== Task to carry out ==
Using the data below, return every line that holds the word "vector".

[Data records]
· · ·

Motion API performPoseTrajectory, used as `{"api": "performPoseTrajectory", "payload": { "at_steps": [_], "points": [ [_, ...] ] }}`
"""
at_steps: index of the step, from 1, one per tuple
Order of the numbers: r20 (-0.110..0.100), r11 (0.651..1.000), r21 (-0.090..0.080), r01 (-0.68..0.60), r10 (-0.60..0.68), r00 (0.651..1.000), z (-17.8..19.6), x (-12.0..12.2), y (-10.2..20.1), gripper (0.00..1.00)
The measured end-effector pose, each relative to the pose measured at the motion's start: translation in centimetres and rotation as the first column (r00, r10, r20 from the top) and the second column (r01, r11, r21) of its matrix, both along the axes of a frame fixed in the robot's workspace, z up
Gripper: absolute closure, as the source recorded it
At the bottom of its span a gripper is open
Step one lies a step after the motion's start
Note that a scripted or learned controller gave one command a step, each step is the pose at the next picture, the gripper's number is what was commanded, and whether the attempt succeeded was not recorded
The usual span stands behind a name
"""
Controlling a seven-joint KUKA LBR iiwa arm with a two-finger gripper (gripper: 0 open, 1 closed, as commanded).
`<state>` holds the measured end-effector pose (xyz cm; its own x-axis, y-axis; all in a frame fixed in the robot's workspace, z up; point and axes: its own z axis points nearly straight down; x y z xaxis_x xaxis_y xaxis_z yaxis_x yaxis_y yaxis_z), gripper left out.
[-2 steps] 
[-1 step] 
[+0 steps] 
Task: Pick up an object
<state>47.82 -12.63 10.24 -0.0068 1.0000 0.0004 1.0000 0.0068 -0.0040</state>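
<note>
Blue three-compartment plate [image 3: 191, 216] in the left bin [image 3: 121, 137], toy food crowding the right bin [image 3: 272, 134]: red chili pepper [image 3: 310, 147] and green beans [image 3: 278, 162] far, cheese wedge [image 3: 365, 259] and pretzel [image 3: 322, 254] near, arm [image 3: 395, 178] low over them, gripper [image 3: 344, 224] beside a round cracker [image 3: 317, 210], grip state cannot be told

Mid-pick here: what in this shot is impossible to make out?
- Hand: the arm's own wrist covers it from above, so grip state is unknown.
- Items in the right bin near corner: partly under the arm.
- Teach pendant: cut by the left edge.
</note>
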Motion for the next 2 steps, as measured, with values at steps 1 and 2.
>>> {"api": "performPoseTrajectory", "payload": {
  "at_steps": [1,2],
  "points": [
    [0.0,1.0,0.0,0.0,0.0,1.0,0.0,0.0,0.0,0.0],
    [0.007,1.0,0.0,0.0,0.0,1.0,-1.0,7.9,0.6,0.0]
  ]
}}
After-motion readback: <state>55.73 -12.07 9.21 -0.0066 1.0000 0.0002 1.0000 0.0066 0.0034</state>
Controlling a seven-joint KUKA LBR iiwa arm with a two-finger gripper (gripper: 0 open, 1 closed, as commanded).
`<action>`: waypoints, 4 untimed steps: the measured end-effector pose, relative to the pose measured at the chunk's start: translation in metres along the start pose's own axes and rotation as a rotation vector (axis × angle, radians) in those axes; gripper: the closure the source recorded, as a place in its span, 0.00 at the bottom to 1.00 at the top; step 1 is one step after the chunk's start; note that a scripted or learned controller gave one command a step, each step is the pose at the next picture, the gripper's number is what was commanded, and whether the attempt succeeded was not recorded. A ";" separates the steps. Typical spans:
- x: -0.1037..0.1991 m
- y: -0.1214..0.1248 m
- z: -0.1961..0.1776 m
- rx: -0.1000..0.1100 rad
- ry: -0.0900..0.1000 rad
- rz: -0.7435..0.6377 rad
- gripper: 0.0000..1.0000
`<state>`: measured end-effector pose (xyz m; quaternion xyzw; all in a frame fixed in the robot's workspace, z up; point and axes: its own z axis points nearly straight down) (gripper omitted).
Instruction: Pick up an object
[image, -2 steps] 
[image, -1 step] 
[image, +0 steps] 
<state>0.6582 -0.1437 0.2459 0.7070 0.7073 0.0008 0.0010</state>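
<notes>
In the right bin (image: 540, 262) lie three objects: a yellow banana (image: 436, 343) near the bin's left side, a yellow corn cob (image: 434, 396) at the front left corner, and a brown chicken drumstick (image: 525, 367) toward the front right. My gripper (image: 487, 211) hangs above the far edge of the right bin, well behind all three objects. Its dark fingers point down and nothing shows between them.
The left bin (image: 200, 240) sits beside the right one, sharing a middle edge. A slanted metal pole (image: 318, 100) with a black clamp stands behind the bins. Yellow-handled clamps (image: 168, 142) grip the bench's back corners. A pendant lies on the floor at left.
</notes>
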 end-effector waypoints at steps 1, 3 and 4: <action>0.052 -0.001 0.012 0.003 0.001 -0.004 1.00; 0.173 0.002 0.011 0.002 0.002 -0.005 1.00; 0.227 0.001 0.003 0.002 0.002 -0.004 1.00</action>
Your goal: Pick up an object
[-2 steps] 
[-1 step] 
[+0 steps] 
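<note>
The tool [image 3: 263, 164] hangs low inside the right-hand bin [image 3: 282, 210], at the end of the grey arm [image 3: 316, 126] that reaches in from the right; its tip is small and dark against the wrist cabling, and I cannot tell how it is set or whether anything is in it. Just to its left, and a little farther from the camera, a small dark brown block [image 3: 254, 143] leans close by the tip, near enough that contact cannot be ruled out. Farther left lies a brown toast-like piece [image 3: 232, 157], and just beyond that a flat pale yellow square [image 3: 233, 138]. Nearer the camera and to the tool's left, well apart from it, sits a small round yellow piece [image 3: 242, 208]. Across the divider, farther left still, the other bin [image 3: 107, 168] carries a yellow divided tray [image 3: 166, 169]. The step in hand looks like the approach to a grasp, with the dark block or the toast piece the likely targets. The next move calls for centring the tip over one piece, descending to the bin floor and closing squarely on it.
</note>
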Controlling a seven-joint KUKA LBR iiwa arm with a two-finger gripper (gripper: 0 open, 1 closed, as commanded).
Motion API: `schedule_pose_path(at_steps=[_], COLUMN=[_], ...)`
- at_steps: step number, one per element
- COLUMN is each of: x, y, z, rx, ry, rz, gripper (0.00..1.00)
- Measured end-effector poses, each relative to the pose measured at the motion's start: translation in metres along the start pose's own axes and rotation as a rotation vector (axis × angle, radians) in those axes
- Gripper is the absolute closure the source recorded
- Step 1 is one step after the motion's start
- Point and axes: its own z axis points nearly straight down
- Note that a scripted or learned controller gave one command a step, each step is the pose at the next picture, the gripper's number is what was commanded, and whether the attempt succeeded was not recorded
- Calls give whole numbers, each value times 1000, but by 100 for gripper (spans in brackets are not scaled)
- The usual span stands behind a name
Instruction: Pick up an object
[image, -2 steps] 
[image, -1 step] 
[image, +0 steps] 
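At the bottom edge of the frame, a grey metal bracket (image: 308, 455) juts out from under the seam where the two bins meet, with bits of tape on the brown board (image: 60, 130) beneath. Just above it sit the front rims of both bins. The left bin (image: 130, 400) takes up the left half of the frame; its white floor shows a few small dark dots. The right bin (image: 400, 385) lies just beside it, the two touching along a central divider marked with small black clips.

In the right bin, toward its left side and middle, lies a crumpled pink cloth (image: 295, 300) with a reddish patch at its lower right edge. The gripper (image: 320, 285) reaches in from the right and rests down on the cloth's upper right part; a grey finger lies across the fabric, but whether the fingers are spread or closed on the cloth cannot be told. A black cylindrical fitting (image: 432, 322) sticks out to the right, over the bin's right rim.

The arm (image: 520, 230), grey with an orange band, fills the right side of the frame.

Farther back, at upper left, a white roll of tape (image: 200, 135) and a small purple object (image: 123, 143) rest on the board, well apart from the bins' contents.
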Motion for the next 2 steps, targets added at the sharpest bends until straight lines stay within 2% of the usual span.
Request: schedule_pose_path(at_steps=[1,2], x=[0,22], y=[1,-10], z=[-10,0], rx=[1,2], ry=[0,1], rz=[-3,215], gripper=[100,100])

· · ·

== Task response ==
`<action>`: waypoints, 4 untimed steps: the measured end-effector pose, relative to the pose measured at the chunk's start: translation in metres along the start pose's own axes and rotation as a rotation vector (axis × angle, radians) in those axes; gripper: the closure the source recorded, as a place in its span, 0.00 at the bottom to 1.00 at the top; step 1 is one step after the chunk's start; note that a scripted or learned controller gave one command a step, each step is the pose at the next picture, the gripper's number is what was commanded, and whether the attempt succeeded was not recorded. A ";" separates the steps. Typical spans:
- Measured end-effector poses, each relative to the pose measured at the motion's start: translation in metres along the start pose's own axes and rotation as a rotation vector (axis × angle, radians) in those axes

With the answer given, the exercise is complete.